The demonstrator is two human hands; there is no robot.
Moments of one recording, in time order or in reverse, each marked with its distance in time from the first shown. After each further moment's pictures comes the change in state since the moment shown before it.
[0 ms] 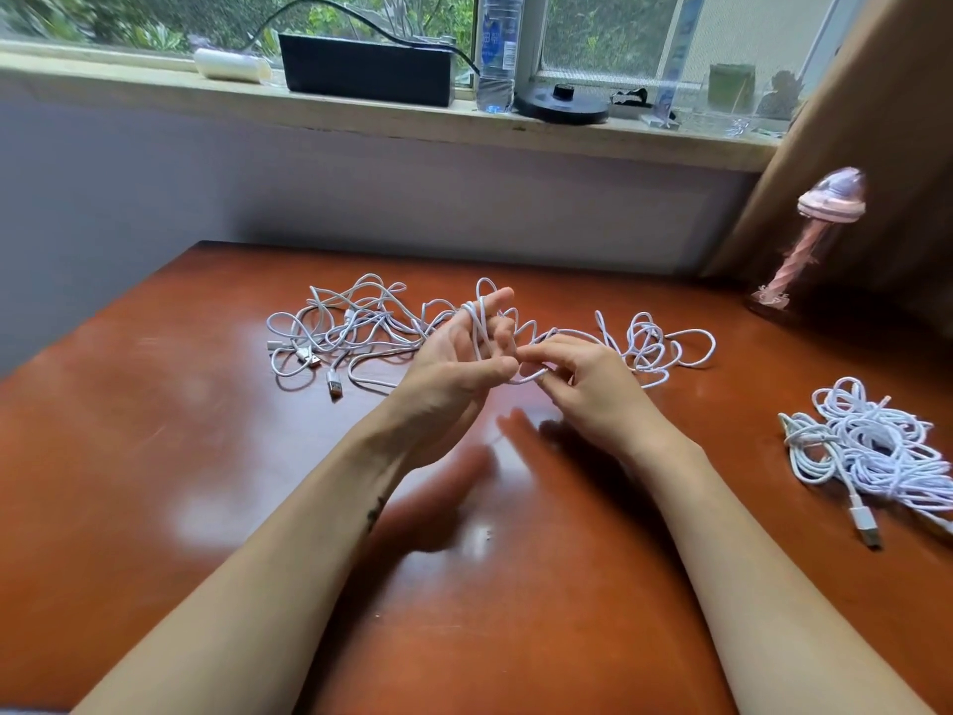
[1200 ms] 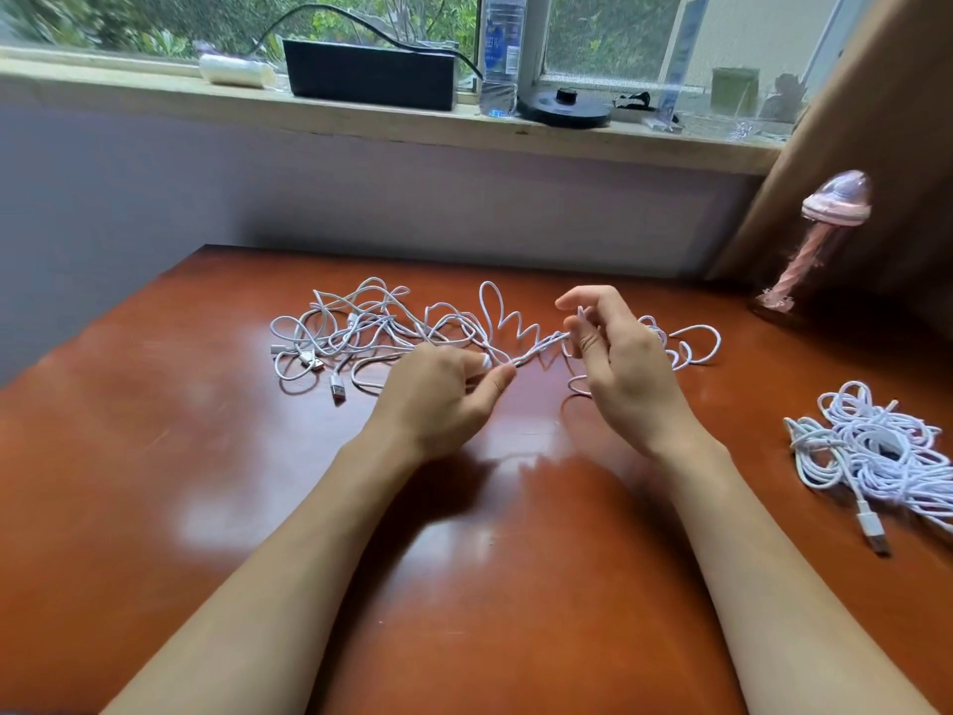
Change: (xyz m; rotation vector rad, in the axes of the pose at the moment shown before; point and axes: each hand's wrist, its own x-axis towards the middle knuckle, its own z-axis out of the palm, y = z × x) left_hand 0.002 -0.011 -0.028 1.400 0.189 0.413; right_hand 0.000 -0.015 -0.023 0.050 0.244 0.020
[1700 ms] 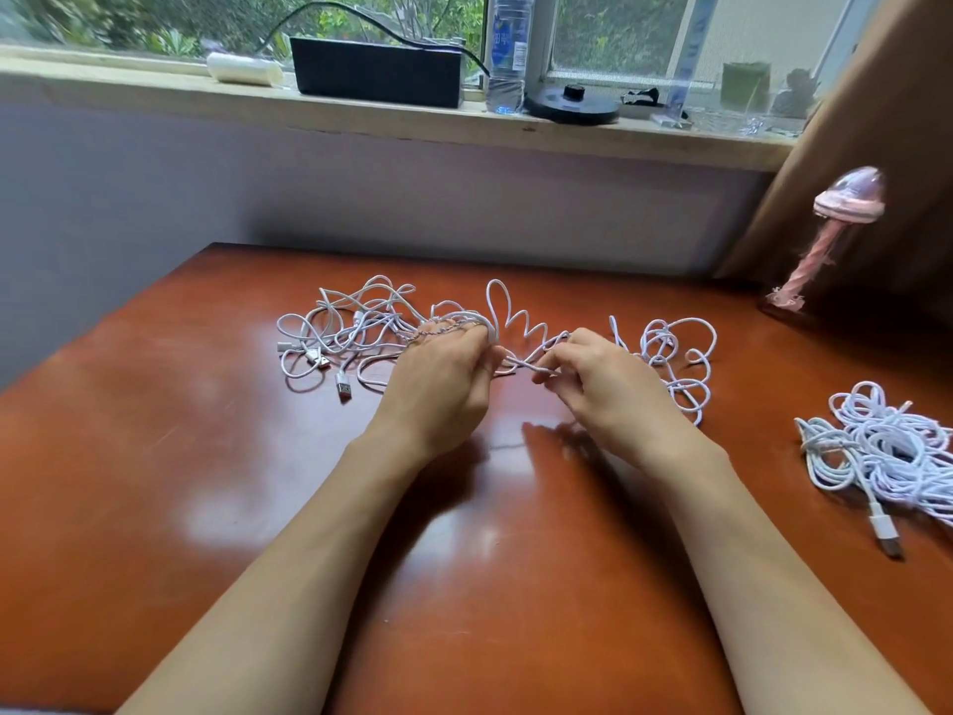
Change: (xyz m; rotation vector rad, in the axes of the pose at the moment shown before) left_hand 0.006 -0.007 0.004 0.130 0.076 0.097; right_hand -0.005 0.003 0.012 -0.359 -0.340 0.057
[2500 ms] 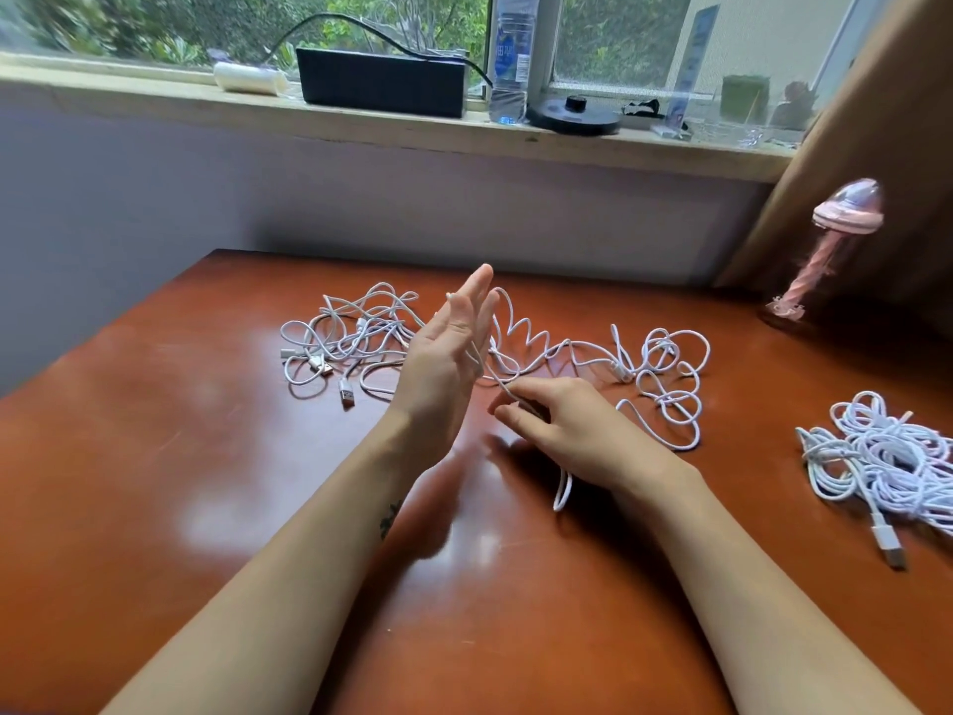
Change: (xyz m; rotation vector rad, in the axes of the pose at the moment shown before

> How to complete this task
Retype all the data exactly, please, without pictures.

> Solution to this exercise
The demonstrator is two human hands; there is no robot.
Moments of one recording, in time order or in reverse, each marked with its distance in time from the first shown. After each further moment's pictures comes the change in state since the moment shown before it.
[0 ms] 
[1200 ms] 
Change: (xyz m; rotation vector rad, in the axes of the pose at the moment shown before; point and axes: each hand's wrist, its own x-axis towards the middle knuckle, its own z-axis out of the palm, y = z × x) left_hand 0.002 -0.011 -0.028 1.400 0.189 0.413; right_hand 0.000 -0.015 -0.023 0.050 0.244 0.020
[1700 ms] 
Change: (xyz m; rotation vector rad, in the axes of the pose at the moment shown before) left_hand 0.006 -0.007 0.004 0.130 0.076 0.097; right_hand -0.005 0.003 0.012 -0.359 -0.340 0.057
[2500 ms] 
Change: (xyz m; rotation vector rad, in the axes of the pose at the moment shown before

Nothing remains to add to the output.